* [WHAT TO PRODUCE] Reproduce the listing below verbatim.

* [MATERIAL FOR THE TASK]
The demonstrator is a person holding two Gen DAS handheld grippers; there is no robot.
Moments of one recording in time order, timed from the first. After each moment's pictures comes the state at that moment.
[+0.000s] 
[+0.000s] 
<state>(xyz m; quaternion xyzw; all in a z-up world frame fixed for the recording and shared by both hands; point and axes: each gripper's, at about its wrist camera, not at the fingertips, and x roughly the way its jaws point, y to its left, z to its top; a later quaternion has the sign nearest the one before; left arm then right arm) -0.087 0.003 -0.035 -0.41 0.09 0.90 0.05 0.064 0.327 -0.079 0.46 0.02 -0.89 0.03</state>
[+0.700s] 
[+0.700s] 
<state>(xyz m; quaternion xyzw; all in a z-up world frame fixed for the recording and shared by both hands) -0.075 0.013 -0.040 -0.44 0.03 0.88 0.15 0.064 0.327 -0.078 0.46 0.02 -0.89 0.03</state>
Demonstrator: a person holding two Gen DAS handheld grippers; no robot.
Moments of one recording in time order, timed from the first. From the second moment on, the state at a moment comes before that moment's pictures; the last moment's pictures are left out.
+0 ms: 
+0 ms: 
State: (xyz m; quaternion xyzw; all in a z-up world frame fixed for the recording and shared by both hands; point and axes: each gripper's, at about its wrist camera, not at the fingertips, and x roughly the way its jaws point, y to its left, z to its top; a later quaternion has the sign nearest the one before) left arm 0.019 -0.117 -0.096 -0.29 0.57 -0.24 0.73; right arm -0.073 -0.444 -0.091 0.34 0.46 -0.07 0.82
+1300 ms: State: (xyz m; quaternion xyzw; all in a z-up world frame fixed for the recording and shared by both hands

* [WORKED SOLUTION]
The demonstrator is a person holding two Gen DAS handheld grippers; there is no robot.
Moments of one recording in time order, timed from the first. After each moment's pictures comes the state at that moment.
[+0.000s] 
[+0.000s] 
<state>(xyz m; quaternion xyzw; all in a z-up world frame fixed for the recording and shared by both hands; point and axes: each gripper's, at about its wrist camera, not at the fingertips, and x roughly the way its jaws point, y to its left, z to its top; a later quaternion has the sign nearest the one before; left arm then right arm) -0.087 0.003 -0.035 -0.41 0.09 0.90 0.05 0.064 0.327 -0.079 0.46 0.02 -0.89 0.03</state>
[+0.700s] 
[+0.700s] 
<state>(xyz m; quaternion xyzw; all in a z-up world frame fixed for the recording and shared by both hands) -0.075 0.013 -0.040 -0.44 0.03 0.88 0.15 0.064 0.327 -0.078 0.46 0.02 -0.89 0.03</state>
Demonstrator: a person holding two Gen DAS handheld grippers; no robot.
Moments of one recording in time order, timed from the first. From the second moment on, the state at a moment comes before that moment's pictures; the last moment's pictures are left out.
+0 ms: 
+0 ms: 
State: (xyz m; quaternion xyzw; all in a z-up world frame fixed for the recording and shared by both hands; point and axes: each gripper's, at about its wrist camera, not at the fingertips, and x roughly the way its jaws point, y to its left, z to its top; a later quaternion has the sign nearest the one before) left arm 0.019 -0.117 -0.096 -0.29 0.57 -0.24 0.73; right arm -0.073 -0.444 -0.091 0.34 0.46 -0.07 0.82
+1300 ms: State: (xyz m; quaternion xyzw; all in a z-up world frame fixed for the recording and shared by both hands

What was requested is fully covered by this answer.